**Dataset**:

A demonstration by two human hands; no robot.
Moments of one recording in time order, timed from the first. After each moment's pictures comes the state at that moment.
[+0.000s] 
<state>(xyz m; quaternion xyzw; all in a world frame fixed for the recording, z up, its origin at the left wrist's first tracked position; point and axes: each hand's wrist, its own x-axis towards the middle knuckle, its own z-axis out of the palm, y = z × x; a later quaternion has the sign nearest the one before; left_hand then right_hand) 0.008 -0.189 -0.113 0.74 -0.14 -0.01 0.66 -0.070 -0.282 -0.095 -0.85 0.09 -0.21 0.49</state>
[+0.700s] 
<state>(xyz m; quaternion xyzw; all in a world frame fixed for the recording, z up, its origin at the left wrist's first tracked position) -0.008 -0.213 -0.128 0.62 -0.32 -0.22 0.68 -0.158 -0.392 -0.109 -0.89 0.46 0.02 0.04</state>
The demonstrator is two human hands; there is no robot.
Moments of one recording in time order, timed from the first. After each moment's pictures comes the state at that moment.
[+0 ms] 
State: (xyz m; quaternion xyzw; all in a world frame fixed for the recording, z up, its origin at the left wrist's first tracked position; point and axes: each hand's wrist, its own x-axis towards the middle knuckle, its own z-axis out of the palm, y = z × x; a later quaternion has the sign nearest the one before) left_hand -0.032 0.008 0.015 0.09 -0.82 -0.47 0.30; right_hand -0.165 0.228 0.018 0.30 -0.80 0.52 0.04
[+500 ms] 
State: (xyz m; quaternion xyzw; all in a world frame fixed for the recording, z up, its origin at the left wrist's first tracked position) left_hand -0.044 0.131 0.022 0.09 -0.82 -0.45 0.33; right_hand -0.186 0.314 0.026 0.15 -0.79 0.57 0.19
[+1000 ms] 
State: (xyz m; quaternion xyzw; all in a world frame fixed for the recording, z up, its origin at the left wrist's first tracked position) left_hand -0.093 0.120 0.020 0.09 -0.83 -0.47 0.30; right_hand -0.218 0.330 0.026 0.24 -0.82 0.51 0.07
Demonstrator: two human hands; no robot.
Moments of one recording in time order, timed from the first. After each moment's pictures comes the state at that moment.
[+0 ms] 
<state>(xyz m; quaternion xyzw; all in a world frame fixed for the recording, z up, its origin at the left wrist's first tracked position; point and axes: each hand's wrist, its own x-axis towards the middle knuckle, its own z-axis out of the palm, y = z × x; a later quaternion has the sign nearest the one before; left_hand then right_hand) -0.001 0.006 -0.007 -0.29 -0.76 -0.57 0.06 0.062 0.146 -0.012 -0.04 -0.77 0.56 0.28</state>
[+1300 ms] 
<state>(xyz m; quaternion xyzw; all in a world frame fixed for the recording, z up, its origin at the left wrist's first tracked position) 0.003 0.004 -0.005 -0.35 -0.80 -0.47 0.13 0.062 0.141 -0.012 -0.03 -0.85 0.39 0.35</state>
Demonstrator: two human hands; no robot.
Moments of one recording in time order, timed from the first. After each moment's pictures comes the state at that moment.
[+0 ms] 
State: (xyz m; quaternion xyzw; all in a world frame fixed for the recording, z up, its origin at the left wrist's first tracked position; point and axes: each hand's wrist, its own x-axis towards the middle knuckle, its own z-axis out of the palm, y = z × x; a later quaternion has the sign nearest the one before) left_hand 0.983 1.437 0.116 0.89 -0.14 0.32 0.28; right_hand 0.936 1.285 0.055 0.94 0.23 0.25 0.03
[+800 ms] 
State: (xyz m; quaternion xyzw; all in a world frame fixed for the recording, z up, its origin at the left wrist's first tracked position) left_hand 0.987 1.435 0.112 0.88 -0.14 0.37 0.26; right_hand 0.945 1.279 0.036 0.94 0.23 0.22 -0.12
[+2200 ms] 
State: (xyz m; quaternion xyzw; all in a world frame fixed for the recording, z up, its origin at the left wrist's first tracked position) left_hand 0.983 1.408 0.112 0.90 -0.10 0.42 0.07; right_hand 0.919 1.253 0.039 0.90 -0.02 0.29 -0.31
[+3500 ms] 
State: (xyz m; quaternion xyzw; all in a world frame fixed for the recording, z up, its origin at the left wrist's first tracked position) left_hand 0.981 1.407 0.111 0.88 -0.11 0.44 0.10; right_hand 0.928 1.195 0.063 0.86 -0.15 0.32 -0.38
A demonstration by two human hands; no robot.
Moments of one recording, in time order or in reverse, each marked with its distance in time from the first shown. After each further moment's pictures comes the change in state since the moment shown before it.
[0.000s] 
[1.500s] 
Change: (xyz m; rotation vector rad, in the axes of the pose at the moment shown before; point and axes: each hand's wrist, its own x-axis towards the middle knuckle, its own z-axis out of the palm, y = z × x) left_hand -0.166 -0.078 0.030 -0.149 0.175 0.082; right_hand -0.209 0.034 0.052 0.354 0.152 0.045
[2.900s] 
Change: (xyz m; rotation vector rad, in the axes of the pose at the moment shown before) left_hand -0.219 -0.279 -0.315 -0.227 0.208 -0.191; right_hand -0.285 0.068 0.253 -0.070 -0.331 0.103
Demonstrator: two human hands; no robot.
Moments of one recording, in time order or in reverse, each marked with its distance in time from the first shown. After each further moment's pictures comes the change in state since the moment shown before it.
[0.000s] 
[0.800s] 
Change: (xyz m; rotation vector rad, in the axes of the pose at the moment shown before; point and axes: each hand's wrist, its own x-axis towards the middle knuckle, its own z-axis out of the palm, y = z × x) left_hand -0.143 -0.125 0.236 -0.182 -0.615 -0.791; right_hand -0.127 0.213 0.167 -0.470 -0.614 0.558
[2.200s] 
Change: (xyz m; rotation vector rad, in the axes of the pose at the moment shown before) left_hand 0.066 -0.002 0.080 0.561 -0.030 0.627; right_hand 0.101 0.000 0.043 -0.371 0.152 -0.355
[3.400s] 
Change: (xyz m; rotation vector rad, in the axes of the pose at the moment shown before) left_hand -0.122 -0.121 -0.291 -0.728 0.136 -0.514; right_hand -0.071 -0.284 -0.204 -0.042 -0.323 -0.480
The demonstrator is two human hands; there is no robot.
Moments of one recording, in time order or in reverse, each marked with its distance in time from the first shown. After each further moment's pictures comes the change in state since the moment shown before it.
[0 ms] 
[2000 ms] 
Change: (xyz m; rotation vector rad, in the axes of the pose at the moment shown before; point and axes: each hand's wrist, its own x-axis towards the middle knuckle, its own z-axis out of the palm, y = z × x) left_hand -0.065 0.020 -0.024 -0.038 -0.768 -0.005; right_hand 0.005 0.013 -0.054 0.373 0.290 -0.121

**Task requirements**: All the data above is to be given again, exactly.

**Result**:
A demonstration by two human hands; no robot.
Moments of one recording in time order, timed from the first. After each moment's pictures comes the state at that moment.
[+0.000s] 
<state>(xyz m; quaternion xyzw; all in a world frame fixed for the recording, z up, its origin at the left wrist's first tracked position; point and axes: each hand's wrist, its own x-axis towards the middle knuckle, its own z-axis out of the palm, y = z × x; a later quaternion has the sign nearest the one before; left_hand then right_hand) 0.008 -0.189 -0.113 0.74 -0.14 -0.01 0.66 -0.070 -0.282 -0.095 -0.85 0.09 -0.21 0.49</state>
[+0.700s] 
<state>(xyz m; quaternion xyzw; all in a world frame fixed for the recording, z up, its origin at the left wrist's first tracked position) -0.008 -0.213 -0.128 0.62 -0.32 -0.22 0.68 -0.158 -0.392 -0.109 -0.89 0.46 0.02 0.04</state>
The demonstrator is two human hands; there is no robot.
Moments of one recording in time order, timed from the first. After each moment's pictures comes the state at that moment.
[+0 ms] 
State: (xyz m; quaternion xyzw; all in a world frame fixed for the recording, z up, its origin at the left wrist's first tracked position; point and axes: each hand's wrist, its own x-axis towards the middle knuckle, its own z-axis out of the palm, y = z × x; a later quaternion has the sign nearest the one before) left_hand -0.032 0.008 0.015 0.09 -0.82 -0.47 0.30; right_hand -0.165 0.228 0.018 0.30 -0.80 0.52 0.04
[+500 ms] 
State: (xyz m; quaternion xyzw; all in a world frame fixed for the recording, z up, its origin at the left wrist's first tracked position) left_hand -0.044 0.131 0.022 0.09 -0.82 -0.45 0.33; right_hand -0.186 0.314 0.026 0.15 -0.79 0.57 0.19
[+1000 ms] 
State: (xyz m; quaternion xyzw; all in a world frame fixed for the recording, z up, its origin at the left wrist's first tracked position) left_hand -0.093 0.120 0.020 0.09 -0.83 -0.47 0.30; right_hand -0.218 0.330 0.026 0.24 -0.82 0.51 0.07
Demonstrator: two human hands; no robot.
Moments of one recording in time order, timed from the first. After each moment's pictures comes the state at that moment.
[+0 ms] 
<state>(xyz m; quaternion xyzw; all in a world frame fixed for the recording, z up, its origin at the left wrist's first tracked position; point and axes: each hand's wrist, its own x-axis towards the middle knuckle, its own z-axis out of the palm, y = z × x; a later quaternion has the sign nearest the one before; left_hand then right_hand) -0.001 0.006 -0.007 -0.29 -0.76 -0.57 0.06 0.062 0.146 -0.012 -0.04 -0.77 0.56 0.28</state>
[+1300 ms] 
<state>(xyz m; quaternion xyzw; all in a world frame fixed for the recording, z up, its origin at the left wrist's first tracked position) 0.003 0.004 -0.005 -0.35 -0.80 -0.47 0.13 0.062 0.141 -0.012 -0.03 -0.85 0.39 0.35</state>
Demonstrator: two human hands; no robot.
Moments of one recording in time order, timed from the first. After each moment's pictures comes the state at that moment.
[+0 ms] 
State: (xyz m; quaternion xyzw; all in a world frame fixed for the recording, z up, its origin at the left wrist's first tracked position; point and axes: each hand's wrist, its own x-axis towards the middle knuckle, its own z-axis out of the palm, y = z × x; a later quaternion has the sign nearest the one before) left_hand 0.983 1.437 0.116 0.89 -0.14 0.32 0.28; right_hand 0.936 1.285 0.055 0.94 0.23 0.25 0.03
[+800 ms] 
State: (xyz m; quaternion xyzw; all in a world frame fixed for the recording, z up, its origin at the left wrist's first tracked position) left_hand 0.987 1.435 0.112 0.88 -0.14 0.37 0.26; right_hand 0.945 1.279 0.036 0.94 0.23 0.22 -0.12
[+2200 ms] 
State: (xyz m; quaternion xyzw; all in a world frame fixed for the recording, z up, its origin at the left wrist's first tracked position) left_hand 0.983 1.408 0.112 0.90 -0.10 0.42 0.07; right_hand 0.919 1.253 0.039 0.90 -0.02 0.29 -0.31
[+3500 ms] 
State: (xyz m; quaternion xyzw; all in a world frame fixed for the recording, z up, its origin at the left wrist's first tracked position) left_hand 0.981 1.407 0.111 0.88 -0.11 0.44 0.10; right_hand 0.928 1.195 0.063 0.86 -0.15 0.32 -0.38
A demonstration by two human hands; no robot.
Moments of one recording, in time order or in reverse, each marked with its distance in time from the first shown. After each further moment's pictures comes the change in state since the moment shown before it.
[0.000s] 
[1.500s] 
Change: (xyz m; rotation vector rad, in the axes of the pose at the moment shown before; point and axes: each hand's wrist, its own x-axis towards the middle knuckle, its own z-axis out of the palm, y = z × x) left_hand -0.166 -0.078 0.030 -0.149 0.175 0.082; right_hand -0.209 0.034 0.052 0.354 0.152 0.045
[2.900s] 
Change: (xyz m; rotation vector rad, in the axes of the pose at the moment shown before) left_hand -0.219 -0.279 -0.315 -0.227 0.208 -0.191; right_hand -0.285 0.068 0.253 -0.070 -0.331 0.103
Demonstrator: two human hands; no robot.
Moments of one recording, in time order or in reverse, each marked with its distance in time from the first shown. After each further moment's pictures comes the change in state since the moment shown before it.
[0.000s] 
[0.800s] 
Change: (xyz m; rotation vector rad, in the axes of the pose at the moment shown before; point and axes: each hand's wrist, its own x-axis towards the middle knuckle, its own z-axis out of the palm, y = z × x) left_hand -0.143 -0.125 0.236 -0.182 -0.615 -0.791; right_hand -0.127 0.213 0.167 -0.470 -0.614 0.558
[2.200s] 
Change: (xyz m; rotation vector rad, in the axes of the pose at the moment shown before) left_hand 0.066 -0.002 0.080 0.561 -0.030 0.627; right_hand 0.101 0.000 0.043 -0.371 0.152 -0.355
[3.400s] 
Change: (xyz m; rotation vector rad, in the axes of the pose at the moment shown before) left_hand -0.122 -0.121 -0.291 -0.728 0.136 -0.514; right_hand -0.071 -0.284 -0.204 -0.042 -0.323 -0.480
The demonstrator is two human hands; there is no robot.
Moments of one recording, in time order or in reverse, each marked with its distance in time from the first shown. After each further moment's pictures comes the change in state since the moment shown before it.
[0 ms] 
[2000 ms] 
Change: (xyz m; rotation vector rad, in the axes of the pose at the moment shown before; point and axes: each hand's wrist, its own x-axis towards the middle knuckle, its own z-axis out of the palm, y = z × x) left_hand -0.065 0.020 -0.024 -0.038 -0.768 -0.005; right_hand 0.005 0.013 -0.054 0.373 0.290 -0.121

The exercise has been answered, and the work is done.